(Beginning of GIVEN DATA)
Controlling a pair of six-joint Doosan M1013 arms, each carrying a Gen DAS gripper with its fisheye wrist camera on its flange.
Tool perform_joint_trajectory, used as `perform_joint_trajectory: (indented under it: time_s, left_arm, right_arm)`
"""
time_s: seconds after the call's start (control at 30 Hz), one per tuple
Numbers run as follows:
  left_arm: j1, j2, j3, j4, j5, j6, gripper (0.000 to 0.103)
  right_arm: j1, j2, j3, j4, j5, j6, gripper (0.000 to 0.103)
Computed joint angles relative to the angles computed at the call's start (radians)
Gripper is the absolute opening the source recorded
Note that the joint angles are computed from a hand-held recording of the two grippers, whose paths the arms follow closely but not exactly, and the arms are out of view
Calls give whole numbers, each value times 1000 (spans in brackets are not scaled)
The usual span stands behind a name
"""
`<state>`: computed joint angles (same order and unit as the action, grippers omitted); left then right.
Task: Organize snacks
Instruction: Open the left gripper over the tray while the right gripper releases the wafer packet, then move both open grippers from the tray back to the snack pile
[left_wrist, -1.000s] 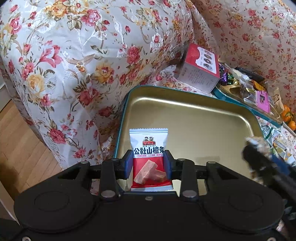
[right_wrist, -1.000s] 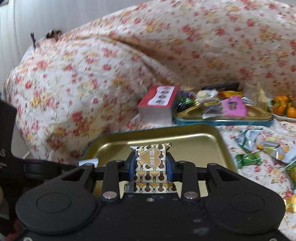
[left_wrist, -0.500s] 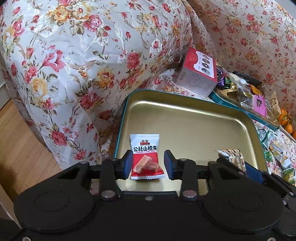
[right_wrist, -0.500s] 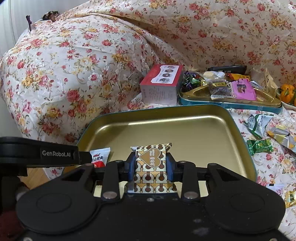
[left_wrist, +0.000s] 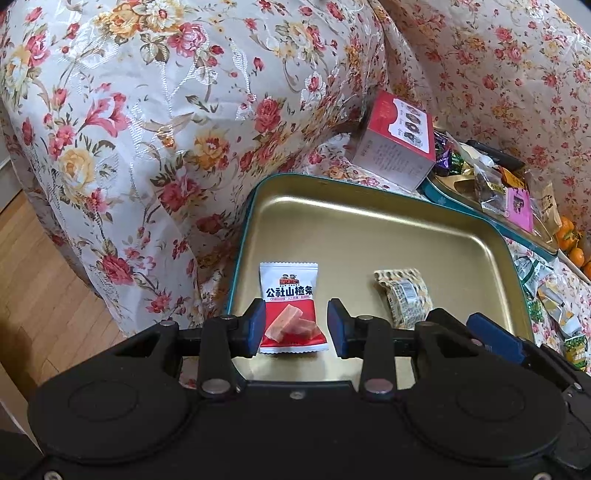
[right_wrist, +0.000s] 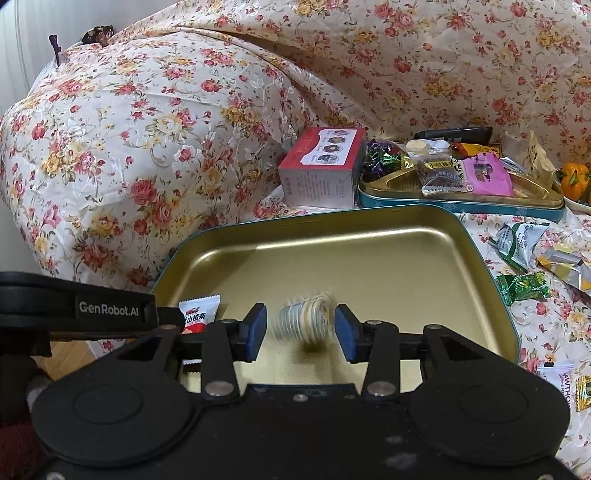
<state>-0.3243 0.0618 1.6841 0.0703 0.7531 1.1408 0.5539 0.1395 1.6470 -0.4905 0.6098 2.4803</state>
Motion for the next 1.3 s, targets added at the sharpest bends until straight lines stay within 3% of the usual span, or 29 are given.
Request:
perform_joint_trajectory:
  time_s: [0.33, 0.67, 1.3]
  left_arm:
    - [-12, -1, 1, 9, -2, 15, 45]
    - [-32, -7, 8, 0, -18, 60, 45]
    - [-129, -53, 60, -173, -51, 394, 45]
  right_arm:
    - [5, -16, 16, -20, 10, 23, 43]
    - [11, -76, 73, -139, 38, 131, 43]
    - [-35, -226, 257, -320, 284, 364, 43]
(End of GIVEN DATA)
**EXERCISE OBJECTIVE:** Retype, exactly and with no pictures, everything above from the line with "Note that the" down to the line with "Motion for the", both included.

**COMPLETED EXERCISE:**
Note that the joint angles are computed from a hand-held recording of the two grippers, whose paths the arms follow closely but not exactly, and the arms are out of view
Calls give whole numbers, each value times 1000 (spans in brackets are not scaled)
The usual span stands behind a name
"""
`<state>`: computed joint angles (same order and unit as the action, grippers omitted); left then right.
Task: Organize snacks
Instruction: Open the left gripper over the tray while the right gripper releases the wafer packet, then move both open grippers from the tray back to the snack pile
[left_wrist, -1.000s] 
[right_wrist, -1.000s] 
[left_wrist, -0.500s] 
[right_wrist, -0.500s] 
[left_wrist, +0.000s] 
[right_wrist, +0.000s] 
<state>-0.3243 0.0618 1.6841 0.0703 0.7531 1.1408 0.5539 0.1395 1.6470 -0.4905 0.6098 2.4803</state>
Motion for the next 1.3 s, targets added at the sharpest bends until straight lines stay within 3% of the usual span, or 29 are given.

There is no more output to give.